A decoder (1) for concealing a lost audio frame of a received audio signal,
The decoder includes a processor (11) and a memory (12) containing instructions executable by the processor (11),
This allows the decoder to
Extracting a segment used as a prototype frame to generate a substitute frame for a lost audio frame from a previously received or reconstructed audio signal;
Converting the extracted prototype frame into a frequency domain representation;
Performing a sine wave analysis of the prototype frame comprising identifying a frequency of a sine wave component of the audio signal;
A sine wave frequency f _k and a phase shift proportional to the time difference between the lost audio frame and the prototype frame change all spectral coefficients of the prototype frame included in the interval M _k near the sine wave k. Thereby time-evolving the sine wave components of the prototype frame up to the time instance of the lost audio frame, and keeping the amplitudes of their spectral coefficients constant,
The phase of the spectral coefficient of the prototype frame not included in any of the sections related to the region near the identified sine wave is changed by a random value, and the amplitude of the spectral coefficient is kept constant,
Performing an inverse frequency domain transform of the phase-tuned frequency spectrum of the prototype frame to generate the replacement frame of the lost audio frame;
A decoder characterized by that.

9. The decoder of claim 8, wherein identifying the frequency of the sinusoidal component further comprises identifying a frequency near a spectral peak for the frequency domain transform used.

The decoder of claim 8, wherein identifying the frequency of the sine wave component of the audio signal further comprises parabolic interpolation.

11. The decoder according to claim 8, further comprising extracting a prototype frame from a previously received or reconstructed signal that can be used using a window function.

The decoder according to claim 11, further comprising an approximation of the spectrum of the window function such that the alternative frame spectrum does not overlap at all with the portion of the spectrum of the approximated window function.

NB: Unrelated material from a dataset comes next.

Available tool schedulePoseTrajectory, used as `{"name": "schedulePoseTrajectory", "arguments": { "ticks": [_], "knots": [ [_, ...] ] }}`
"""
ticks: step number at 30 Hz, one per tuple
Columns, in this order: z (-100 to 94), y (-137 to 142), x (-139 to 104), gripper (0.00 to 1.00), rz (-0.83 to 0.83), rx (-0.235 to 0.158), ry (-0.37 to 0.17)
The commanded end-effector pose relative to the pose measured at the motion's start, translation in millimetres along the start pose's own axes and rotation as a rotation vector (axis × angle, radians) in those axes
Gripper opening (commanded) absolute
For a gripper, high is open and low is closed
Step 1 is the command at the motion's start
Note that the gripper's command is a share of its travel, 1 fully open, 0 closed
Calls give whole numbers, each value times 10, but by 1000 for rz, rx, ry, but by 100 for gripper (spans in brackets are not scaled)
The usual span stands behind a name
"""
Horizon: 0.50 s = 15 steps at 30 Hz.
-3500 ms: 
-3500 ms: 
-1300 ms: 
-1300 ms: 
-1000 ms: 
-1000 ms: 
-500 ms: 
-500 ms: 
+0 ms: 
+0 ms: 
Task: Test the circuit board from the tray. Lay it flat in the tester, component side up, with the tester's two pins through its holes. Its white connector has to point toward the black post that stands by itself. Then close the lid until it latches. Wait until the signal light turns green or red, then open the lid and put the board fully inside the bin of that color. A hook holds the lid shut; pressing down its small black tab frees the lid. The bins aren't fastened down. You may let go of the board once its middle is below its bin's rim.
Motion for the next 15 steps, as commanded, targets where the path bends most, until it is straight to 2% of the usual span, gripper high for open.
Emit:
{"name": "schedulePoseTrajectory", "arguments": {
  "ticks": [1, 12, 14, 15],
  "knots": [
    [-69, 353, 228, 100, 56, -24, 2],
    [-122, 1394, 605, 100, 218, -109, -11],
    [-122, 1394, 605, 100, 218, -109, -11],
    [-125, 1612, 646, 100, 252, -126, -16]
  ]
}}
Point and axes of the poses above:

A decoder (1) for concealing a lost audio frame of a received audio signal,
The decoder has an input unit for receiving an encoded audio signal, and a frame loss concealment unit (13),
The frame loss concealment unit is
Means for extracting from a previously received or reconstructed audio signal a segment that is used as a prototype frame to generate a substitute frame for the lost audio frame;
Means for converting the extracted prototype frame into a frequency domain representation;
Means for performing a sine wave analysis of the prototype frame comprising identifying a frequency of a sine wave component of the audio signal;
A sine wave frequency f _k and a phase shift proportional to the time difference between the lost audio frame and the prototype frame change all spectral coefficients of the prototype frame included in the interval M _k near the sine wave k. Thereby time-evolving the sine wave components of the prototype frame up to the time instance of the lost audio frame and keeping the amplitudes of their spectral coefficients constant;
Means for changing the phase of the spectral coefficient of the prototype frame not included in any of the sections related to the region near the identified sine wave by a random value, and keeping the amplitude of the spectral coefficient constant;
Means for performing an inverse frequency domain transform of said phase-adjusted frequency spectrum of said prototype frame to generate said substitute frame of said lost audio frame.

A receiver comprising the decoder according to any one of claims 8 to 13.

A computer program (91) having instructions that, when executed by a processor, cause the processor to perform the method of any one of claims 1-7.